ACTIVITY: All the data below goes into the copy word for word, but the pictures don't.
__________
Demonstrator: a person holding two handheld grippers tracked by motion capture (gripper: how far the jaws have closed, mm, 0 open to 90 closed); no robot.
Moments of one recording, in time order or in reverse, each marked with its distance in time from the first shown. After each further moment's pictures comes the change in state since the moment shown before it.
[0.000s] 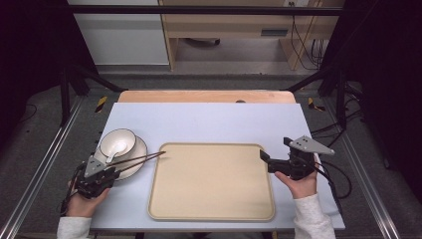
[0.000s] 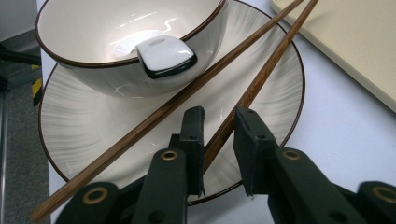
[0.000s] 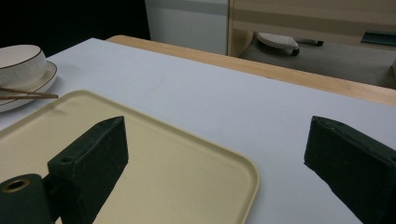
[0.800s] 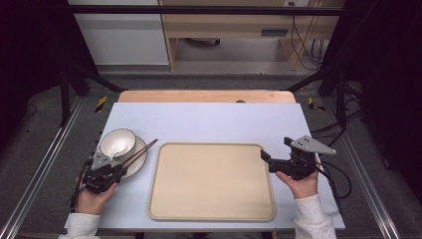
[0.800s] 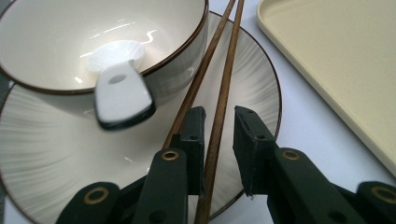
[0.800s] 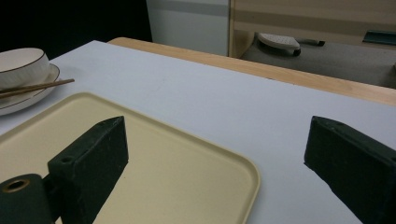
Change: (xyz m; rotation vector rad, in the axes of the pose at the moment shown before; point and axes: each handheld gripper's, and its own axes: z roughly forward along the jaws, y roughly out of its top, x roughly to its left) left arm -0.009 0.018 0.015 0.013 -0.034 -0.082; right arm -0.001 0.001 -0.002 -0.006 0.006 0.007
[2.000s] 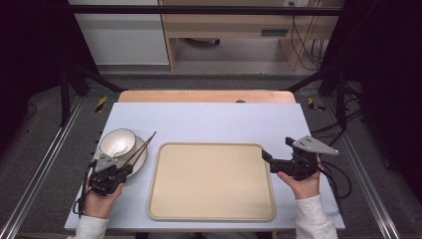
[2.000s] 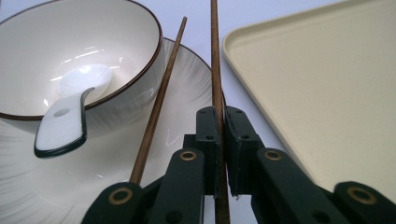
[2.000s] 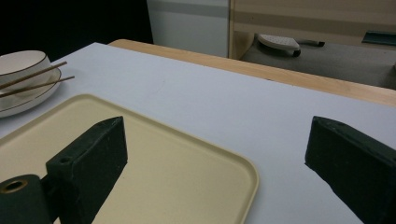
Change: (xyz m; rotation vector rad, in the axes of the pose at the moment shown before) left arm -0.032 0.011 -0.016 -0.088 -0.015 -0.061; right arm -0.001 0.001 -0.004 -0.005 0.000 0.003
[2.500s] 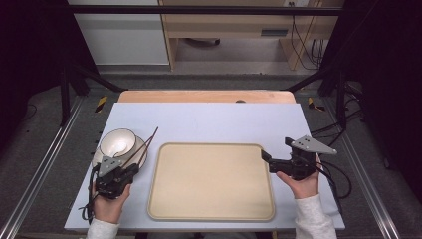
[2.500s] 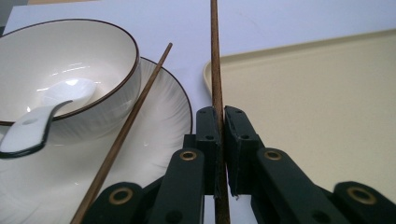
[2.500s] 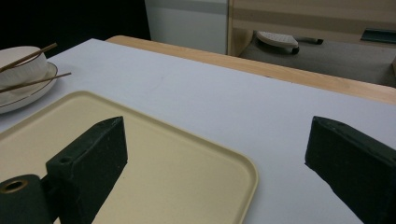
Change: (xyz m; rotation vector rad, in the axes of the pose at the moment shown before) left arm -0.030 0.004 -0.007 -0.078 0.030 -0.082; right arm 0.001 -0.001 0.003 0.014 -0.007 -0.001
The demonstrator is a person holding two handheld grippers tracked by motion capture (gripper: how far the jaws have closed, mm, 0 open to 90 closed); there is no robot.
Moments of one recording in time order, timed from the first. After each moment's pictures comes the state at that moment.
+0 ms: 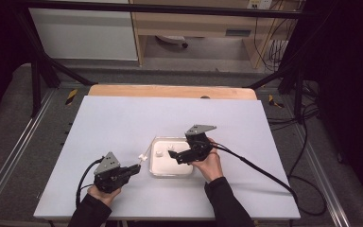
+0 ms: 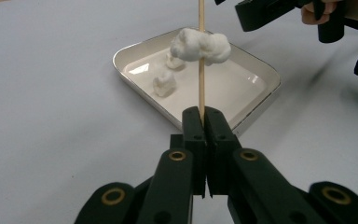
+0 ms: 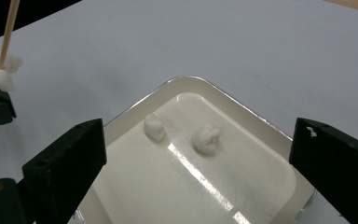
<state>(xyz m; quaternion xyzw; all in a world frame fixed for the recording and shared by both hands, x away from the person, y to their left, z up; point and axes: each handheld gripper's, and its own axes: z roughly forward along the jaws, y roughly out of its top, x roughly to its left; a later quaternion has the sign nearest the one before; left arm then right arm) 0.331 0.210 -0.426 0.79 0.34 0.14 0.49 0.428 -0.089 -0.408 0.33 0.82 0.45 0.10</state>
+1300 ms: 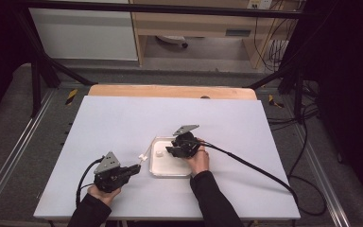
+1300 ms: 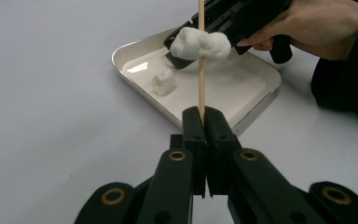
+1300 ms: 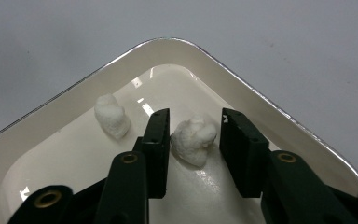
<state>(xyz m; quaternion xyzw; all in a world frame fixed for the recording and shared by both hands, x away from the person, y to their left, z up) 0.333 0.211 -0.427 0.79 0.34 0.13 0.49 0.460 -0.061 -0.451 0.33 0.85 0.39 0.10</state>
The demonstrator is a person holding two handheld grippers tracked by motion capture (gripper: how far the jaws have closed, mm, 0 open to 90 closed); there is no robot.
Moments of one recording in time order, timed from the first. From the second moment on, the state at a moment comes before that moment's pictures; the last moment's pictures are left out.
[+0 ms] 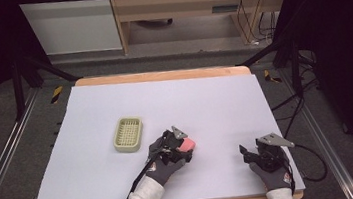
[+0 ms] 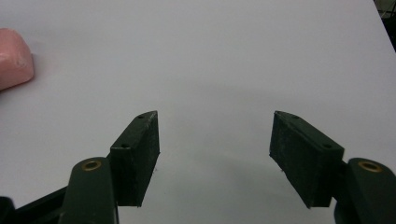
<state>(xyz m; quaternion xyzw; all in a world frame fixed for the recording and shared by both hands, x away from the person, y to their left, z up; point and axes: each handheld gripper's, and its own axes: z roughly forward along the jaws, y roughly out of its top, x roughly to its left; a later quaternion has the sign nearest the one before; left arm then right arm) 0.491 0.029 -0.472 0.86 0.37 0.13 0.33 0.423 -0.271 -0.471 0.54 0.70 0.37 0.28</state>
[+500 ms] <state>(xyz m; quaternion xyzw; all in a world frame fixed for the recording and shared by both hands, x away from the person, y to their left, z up) 0.486 0.036 -0.460 0.87 0.35 0.13 0.33 0.423 -0.271 -0.471 0.54 0.70 0.37 0.28</state>
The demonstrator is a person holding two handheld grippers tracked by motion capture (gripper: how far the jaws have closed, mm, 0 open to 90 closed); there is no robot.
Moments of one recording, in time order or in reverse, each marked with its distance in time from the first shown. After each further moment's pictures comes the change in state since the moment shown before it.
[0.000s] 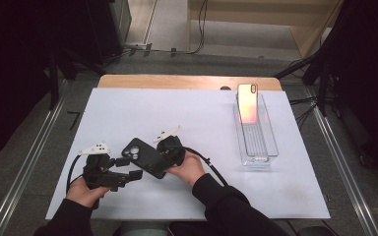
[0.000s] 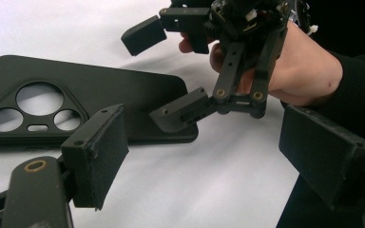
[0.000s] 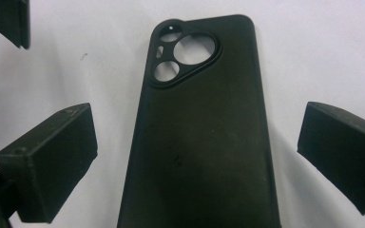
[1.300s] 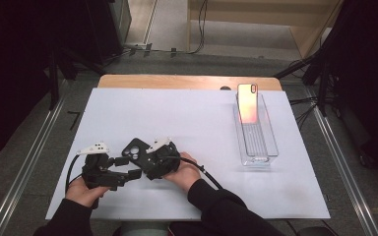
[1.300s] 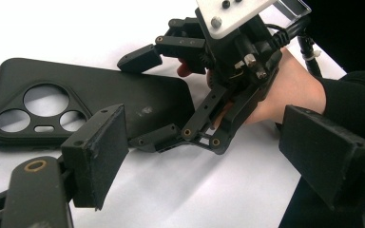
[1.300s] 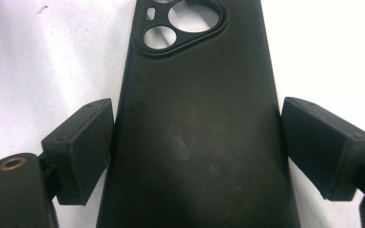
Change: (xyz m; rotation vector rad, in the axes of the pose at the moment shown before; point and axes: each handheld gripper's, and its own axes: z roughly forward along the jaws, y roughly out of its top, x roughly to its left) left arm 0.001 0.000 -0.002 -0.008 0.007 -0.004; right arm 0.020 -0.010 0.018 0.052 -0.163 -0.111
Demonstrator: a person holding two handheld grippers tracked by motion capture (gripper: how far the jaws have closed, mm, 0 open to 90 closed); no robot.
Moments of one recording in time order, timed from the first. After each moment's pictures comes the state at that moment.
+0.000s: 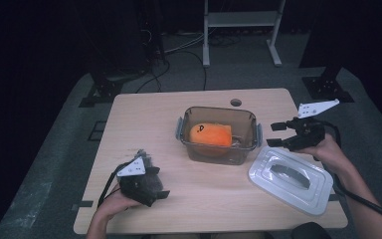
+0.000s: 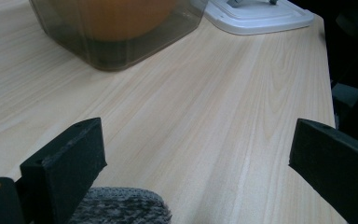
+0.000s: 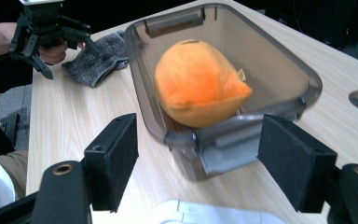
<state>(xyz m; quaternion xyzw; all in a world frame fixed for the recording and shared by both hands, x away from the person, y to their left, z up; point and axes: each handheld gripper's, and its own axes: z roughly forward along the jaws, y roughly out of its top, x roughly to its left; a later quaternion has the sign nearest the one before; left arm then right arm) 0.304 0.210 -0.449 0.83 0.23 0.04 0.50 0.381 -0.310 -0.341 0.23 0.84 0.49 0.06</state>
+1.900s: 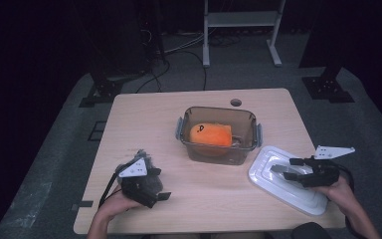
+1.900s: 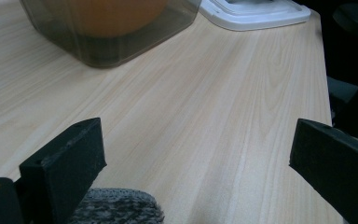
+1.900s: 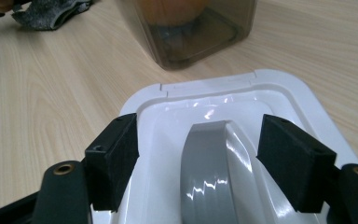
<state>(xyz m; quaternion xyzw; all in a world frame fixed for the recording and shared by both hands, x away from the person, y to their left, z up) 0.303 0.206 -0.451 0.84 0.22 0.04 0.49 0.323 -0.370 -0.454 0.32 0.81 0.48 0.07</state>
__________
RESPONSE AREA:
Demonstrator: a person holding two handheld grippers tracked by motion capture (gripper: how far the jaws have closed, mm, 0 open to 90 closed); no robot.
Moments of one recording, in time order or in reverse, each marked with its distance in time from the first shown. After each further moment's pictures comes the change in state since the moment shown before it.
[0.000s] 
[0.000s] 
[0.000s] 
[0.800s] 
[0.800s] 
[0.800s] 
Change: (xyz m; rotation vector rad, in the axes of the pose at the moment shown before; point and axes: each handheld gripper's, and its own axes: z roughly forward along the jaws, y roughly out of its top, x roughly to its left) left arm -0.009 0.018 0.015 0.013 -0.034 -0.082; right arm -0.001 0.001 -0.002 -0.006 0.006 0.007
[2.000s] 
[2.000s] 
[2.000s] 
Change: (xyz m; rotation vector rad, in the axes of the pose at the moment shown before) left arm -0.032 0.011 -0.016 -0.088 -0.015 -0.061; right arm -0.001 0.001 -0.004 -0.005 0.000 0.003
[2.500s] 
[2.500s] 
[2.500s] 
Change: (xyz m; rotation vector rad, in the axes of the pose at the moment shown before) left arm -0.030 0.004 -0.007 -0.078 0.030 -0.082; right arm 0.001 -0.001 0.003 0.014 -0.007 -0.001
The demonstrator is a person holding two handheld grippers tracked by motion capture (gripper: how far the jaws have closed, mm, 0 open to 90 closed); there is no robot.
Moments of one recording in time order, timed from the first. After each moment's pictures comes the state at that moment.
+0 ms: 
+0 ms: 
+0 ms: 
<state>(xyz m; quaternion xyzw; all in a world frame fixed for the recording and shared by both hands, x away from the person, y to their left, z up; point and axes: each handheld gripper's, and its own axes: z roughly forward along the jaws, y roughly out of its top, x roughly to its left; a later quaternion has the sign nearest the one before; left arm then right arm) 0.331 0.210 -0.426 0.79 0.34 0.14 0.49 0.428 -0.089 -0.408 0.33 0.82 0.45 0.10</state>
+1300 ms: 
+1300 ms: 
+1300 ms: 
<state>(xyz m; quaternion xyzw; all in a world frame fixed for the recording and shared by both hands, x away from the person, y to their left, z up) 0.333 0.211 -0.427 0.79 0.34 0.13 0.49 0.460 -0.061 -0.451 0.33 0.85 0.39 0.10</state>
The demonstrator is a person holding two handheld grippers tracked by motion capture (gripper: how far the jaws have closed, mm, 0 open to 90 closed); there is no robot.
Moments of one recording in time order, timed from the first. From the second moment on, the state at a moment comes before that moment's pictures; the last moment's pictures are left out.
[+0 ms] 
[+0 ms] 
<state>(xyz m; quaternion xyzw; all in a world frame fixed for the recording and shared by both hands, x away from the person, y to their left, z up; point and axes: each handheld gripper's, and its own axes: z roughly forward along the jaws, y roughly out of its top, x roughly to its left; a later quaternion has the sign nearest the one before; left arm then right arm) 0.491 0.029 -0.472 0.86 0.37 0.13 0.33 0.423 -0.271 -0.471 0.54 0.70 0.37 0.28</state>
[+500 ms] <state>(xyz m; quaternion xyzw; all in a world frame fixed for the recording and shared by both hands, x away from the person, y to their left, z up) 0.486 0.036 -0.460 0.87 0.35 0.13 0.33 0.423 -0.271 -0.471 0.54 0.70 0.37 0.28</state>
The demonstrator is a person holding two handheld grippers tracked by motion capture (gripper: how far the jaws have closed, mm, 0 open to 90 closed); there is no robot.
Moments of one recording, in time order or in reverse, each marked with its distance in time from the first shown. After each further moment's pictures comes the change in state since the moment shown before it.
[0.000s] 
[0.000s] 
[0.000s] 
[1.300s] 
[1.300s] 
[1.300s] 
Change: (xyz m; rotation vector rad, in the axes of the pose at the moment shown before; point and axes: each handheld gripper's, and its own axes: z roughly forward along the jaws, y roughly out of its top, x roughly to its left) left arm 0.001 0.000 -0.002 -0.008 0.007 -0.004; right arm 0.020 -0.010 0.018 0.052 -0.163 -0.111
Demonstrator: a person holding two handheld grippers tracked by motion capture (gripper: how far the jaws have closed, mm, 0 open to 90 closed); no robot.
Moments of one recording in time order, timed from the first. After each moment's pictures comes the state at that moment.
+0.000s: 
+0.000s: 
+0.000s: 
<state>(xyz m; quaternion xyzw; all in a world frame fixed for the recording and shared by both hands, x away from the person, y to their left, z up; point and axes: each handheld gripper's, and its own axes: z roughly forward along the jaws, y roughly out of its top, x roughly to its left; a later quaternion has the sign nearest the one before; left arm then right arm) 0.304 0.210 -0.449 0.83 0.23 0.04 0.50 0.381 -0.310 -0.341 0.23 0.84 0.49 0.06</state>
+1.900s: 
+1.900s: 
+1.900s: 
<state>(xyz m; quaternion xyzw; all in a world frame fixed for the recording and shared by both hands, x away from the person, y to their left, z up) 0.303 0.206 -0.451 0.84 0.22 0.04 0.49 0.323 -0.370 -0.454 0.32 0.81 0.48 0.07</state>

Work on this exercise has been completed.